The development of the MRc-spirometer was based on a commercial spirometer and evaluated by flow-generator measurements and forced expiratory manoeuvres in 34 healthy nonsmokers (17 females and 17 males, mean age 32.9 yrs). Mean differences between forced expiratory volume in one second (FEV₁) and forced vital capacity (FVC) were calculated and a sample paired t-test and Bland–Altman plots were generated. A total of 11 subjects underwent different subsequent MRc-spirometric measurements to assess the influence of the components of the MR system on lung function.

The mean (95% confidence interval) difference of FEV₁ and FVC between the two systems was 0.004 (-0.04–0.04) L and 0.018 (-0.05–0.09) L, respectively.
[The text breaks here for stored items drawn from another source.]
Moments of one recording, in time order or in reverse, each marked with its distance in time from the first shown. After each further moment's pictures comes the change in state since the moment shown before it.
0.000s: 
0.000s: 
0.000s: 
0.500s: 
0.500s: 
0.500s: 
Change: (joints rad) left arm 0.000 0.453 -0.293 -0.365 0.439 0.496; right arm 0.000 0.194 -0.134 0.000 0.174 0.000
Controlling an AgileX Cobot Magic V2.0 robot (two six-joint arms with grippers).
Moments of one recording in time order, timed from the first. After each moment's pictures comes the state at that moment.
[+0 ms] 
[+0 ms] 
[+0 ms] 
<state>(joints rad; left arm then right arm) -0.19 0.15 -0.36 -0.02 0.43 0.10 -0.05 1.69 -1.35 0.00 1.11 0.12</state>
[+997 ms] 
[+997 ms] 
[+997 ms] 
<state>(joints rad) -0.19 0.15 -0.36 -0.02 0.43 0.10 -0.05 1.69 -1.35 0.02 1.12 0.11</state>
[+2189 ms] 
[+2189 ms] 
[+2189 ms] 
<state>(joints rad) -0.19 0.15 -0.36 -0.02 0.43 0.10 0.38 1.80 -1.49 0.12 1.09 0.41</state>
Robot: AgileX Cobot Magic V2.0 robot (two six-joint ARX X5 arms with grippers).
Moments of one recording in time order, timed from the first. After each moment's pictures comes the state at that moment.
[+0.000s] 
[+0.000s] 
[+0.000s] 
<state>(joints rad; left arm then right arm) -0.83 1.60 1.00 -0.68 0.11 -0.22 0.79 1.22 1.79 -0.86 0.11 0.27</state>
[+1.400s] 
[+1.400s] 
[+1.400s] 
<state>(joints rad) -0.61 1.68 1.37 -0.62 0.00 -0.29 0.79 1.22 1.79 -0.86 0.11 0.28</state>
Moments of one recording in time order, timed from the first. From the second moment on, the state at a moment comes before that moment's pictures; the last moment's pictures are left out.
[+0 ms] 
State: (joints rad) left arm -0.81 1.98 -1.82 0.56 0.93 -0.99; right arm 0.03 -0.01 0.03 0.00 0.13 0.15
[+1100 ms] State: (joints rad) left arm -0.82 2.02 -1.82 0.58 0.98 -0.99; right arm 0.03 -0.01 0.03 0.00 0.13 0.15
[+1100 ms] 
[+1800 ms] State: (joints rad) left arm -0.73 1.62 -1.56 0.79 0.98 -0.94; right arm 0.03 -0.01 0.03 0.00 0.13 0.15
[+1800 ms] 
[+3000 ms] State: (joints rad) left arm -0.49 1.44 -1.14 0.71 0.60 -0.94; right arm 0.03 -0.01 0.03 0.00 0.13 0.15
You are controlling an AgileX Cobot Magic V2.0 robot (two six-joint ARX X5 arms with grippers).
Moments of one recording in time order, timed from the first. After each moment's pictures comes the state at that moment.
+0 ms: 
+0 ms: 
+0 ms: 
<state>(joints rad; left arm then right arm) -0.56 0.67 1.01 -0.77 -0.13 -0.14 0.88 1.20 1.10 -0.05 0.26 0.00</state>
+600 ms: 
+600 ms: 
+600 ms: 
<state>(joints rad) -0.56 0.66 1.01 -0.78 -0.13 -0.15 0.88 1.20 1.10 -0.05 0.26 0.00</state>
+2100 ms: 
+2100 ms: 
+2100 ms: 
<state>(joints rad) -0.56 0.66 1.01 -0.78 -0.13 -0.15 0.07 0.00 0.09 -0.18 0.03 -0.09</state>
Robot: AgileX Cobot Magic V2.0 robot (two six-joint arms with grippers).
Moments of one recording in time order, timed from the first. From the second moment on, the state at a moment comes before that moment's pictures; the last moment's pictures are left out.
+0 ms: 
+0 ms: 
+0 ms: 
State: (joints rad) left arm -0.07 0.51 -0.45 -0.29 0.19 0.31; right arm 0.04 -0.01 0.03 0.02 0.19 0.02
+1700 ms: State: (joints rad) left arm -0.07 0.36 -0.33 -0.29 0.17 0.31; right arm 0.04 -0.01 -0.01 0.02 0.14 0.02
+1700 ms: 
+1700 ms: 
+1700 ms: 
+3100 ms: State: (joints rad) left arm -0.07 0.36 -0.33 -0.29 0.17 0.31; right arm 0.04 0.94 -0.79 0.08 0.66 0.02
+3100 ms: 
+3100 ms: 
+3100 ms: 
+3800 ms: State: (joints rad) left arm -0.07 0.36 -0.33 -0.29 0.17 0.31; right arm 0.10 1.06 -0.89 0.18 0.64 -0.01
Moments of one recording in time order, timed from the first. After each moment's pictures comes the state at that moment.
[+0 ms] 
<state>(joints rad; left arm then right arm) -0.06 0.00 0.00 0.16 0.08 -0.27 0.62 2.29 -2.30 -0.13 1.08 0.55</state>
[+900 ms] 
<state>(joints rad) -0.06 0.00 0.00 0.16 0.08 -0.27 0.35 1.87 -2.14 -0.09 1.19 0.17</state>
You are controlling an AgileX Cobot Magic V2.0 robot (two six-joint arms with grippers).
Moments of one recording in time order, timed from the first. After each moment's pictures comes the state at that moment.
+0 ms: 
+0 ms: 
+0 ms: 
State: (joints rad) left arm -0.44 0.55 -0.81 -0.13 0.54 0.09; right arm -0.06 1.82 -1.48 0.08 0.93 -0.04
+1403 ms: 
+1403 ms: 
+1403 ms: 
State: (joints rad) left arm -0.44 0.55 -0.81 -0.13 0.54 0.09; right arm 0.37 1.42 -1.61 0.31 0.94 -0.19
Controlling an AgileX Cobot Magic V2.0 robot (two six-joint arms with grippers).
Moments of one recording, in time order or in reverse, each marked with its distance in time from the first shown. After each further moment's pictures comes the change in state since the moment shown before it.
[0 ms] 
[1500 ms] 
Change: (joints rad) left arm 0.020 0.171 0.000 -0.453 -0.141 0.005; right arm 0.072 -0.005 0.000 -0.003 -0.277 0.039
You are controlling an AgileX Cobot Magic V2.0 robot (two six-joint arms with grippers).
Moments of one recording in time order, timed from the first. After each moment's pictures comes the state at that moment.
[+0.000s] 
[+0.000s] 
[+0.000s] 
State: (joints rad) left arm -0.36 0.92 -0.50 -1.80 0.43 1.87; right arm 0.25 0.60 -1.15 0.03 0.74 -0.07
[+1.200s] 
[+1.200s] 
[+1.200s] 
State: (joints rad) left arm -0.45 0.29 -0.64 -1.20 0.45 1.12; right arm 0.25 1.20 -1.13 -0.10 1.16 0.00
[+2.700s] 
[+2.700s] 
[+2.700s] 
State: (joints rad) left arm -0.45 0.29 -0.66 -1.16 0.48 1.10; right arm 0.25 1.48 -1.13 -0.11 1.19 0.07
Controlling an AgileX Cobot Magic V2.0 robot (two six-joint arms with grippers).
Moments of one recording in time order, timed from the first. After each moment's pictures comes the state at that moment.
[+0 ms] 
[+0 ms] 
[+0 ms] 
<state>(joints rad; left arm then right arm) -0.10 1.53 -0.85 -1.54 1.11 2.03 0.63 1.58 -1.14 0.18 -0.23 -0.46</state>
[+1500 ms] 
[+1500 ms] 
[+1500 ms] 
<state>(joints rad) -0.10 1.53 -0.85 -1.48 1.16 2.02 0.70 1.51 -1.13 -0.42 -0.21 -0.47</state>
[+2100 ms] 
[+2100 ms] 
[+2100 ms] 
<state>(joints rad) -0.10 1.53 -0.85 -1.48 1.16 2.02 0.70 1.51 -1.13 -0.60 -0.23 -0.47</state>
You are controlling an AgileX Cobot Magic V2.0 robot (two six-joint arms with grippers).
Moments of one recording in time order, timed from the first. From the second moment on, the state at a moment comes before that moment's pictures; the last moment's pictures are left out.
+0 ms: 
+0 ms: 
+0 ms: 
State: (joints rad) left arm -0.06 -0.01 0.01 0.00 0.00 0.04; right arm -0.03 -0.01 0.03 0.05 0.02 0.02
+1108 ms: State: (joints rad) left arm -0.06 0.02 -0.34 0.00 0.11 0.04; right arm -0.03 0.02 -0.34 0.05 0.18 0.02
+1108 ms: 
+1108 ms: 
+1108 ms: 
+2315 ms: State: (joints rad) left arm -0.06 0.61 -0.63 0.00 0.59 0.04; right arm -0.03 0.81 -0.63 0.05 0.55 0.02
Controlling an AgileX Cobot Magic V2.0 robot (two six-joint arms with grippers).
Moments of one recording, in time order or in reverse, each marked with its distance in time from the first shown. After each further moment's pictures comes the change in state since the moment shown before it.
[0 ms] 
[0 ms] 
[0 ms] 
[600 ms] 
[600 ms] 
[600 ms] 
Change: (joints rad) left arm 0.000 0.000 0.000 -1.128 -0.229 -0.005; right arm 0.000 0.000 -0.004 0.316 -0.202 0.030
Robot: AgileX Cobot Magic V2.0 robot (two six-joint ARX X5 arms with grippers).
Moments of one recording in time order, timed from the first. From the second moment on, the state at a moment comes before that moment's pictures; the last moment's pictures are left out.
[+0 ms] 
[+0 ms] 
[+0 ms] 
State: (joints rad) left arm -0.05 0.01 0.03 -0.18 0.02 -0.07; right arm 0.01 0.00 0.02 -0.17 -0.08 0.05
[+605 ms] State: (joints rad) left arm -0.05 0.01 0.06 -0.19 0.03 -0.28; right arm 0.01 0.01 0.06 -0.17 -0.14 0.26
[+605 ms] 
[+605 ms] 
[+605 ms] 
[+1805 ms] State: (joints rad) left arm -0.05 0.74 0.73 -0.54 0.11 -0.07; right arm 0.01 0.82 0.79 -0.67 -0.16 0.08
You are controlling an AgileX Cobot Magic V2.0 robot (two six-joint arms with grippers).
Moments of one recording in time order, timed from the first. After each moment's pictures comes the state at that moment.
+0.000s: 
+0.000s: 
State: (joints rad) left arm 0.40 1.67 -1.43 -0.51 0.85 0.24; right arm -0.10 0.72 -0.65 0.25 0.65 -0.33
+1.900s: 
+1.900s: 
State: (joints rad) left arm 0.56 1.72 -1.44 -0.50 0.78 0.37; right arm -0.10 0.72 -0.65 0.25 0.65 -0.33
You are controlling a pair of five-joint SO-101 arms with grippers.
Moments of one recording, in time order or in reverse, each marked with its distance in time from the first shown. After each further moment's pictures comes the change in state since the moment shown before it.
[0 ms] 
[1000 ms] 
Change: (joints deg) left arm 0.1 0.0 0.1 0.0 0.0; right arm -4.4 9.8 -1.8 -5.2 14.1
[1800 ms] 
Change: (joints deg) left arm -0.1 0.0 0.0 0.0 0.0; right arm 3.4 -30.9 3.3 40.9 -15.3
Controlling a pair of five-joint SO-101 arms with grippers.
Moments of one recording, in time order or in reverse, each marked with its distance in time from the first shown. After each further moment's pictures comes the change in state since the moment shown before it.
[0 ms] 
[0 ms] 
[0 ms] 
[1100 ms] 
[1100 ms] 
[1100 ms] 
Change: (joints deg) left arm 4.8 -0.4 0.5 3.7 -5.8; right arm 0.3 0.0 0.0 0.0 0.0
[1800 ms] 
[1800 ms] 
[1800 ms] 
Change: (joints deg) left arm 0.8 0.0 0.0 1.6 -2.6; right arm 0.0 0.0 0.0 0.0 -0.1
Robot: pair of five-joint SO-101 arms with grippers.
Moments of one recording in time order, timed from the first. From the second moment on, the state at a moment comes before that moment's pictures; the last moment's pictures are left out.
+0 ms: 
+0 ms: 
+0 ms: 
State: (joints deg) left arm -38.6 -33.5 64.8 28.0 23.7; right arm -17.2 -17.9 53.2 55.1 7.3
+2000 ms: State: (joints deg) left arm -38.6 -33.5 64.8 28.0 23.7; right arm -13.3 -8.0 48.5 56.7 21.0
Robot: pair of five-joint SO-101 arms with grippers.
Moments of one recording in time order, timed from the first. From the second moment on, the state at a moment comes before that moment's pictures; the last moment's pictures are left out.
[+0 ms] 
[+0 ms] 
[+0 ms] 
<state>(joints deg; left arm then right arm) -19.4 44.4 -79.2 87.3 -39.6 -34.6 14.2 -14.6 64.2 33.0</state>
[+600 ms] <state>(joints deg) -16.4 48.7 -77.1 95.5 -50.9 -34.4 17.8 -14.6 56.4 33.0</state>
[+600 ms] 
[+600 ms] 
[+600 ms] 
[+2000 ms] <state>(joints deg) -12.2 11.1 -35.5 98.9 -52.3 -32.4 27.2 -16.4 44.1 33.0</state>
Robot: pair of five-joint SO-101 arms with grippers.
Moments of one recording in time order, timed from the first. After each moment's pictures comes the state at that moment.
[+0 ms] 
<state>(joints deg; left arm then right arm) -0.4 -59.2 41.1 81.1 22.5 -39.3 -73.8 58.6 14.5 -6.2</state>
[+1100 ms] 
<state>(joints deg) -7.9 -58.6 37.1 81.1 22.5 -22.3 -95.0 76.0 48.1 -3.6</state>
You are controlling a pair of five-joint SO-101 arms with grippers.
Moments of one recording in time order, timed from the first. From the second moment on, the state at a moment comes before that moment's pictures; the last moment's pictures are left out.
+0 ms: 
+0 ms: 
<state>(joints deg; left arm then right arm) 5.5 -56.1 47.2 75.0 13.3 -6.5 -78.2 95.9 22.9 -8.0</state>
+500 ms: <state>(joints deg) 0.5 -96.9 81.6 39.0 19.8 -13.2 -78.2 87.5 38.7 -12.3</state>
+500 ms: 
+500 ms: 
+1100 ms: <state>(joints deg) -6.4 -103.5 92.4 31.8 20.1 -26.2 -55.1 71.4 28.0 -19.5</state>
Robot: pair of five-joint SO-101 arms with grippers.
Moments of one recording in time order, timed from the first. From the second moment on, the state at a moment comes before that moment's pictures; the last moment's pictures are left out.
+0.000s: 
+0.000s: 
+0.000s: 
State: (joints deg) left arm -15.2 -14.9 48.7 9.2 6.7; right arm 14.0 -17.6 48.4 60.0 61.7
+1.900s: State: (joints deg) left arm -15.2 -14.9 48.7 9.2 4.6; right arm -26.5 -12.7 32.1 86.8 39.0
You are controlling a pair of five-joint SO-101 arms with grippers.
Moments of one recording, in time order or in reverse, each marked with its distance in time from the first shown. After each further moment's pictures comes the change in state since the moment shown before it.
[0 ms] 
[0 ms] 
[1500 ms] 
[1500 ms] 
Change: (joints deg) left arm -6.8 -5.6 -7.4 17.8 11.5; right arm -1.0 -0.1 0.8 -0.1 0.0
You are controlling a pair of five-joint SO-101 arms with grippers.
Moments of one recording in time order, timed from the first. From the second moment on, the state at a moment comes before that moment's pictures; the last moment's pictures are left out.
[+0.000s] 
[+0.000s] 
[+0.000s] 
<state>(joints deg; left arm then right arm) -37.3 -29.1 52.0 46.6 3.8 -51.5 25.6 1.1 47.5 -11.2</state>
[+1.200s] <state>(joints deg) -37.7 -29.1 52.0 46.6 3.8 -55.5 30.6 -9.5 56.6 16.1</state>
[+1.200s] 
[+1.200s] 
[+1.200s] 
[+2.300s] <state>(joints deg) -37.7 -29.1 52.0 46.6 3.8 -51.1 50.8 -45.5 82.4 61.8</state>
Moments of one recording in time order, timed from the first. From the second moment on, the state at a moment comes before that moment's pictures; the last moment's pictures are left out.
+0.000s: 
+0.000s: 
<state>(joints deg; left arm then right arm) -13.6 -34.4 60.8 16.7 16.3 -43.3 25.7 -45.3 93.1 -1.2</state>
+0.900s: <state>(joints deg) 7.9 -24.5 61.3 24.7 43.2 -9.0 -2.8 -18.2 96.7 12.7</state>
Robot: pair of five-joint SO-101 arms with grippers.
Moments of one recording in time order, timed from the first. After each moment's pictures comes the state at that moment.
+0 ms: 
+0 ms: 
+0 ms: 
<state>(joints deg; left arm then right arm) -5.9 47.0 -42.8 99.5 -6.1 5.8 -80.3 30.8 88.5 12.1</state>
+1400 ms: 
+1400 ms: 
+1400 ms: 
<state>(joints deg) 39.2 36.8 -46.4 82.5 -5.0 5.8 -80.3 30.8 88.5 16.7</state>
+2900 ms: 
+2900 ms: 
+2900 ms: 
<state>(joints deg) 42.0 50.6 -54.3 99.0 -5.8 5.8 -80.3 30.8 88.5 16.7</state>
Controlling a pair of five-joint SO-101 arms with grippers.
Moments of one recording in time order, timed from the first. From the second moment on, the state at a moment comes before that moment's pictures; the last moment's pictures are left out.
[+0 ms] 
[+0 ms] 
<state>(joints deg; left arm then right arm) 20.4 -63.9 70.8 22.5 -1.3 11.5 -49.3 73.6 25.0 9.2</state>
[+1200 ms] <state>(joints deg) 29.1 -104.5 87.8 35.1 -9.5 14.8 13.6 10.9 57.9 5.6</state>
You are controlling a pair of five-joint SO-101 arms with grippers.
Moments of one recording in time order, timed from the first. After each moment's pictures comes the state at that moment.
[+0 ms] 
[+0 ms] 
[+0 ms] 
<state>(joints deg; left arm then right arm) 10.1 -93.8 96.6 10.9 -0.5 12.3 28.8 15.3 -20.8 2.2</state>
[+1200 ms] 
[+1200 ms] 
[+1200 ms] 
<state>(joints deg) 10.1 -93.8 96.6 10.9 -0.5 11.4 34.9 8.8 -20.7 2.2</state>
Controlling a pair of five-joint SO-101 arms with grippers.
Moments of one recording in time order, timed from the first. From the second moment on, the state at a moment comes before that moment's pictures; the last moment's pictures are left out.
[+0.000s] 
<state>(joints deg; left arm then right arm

In the subgroup analysis, an influence of the MR-system on FEV₁ was found. FEV₁ correlated well with the dMRI measurement of the apico-diaphragmatic distance-change after the first second of forced expiration (r = 0.72).

In conclusion, magnetic resonance-compatible-spirometry is feasible, reliable and safe. The magnetic resonance-setting only has a small influence on simultaneously measured forced expiratory volume in one second. Dynamic magnetic resonance imaging measurements correlate well with simultaneously acquired lung function parameters.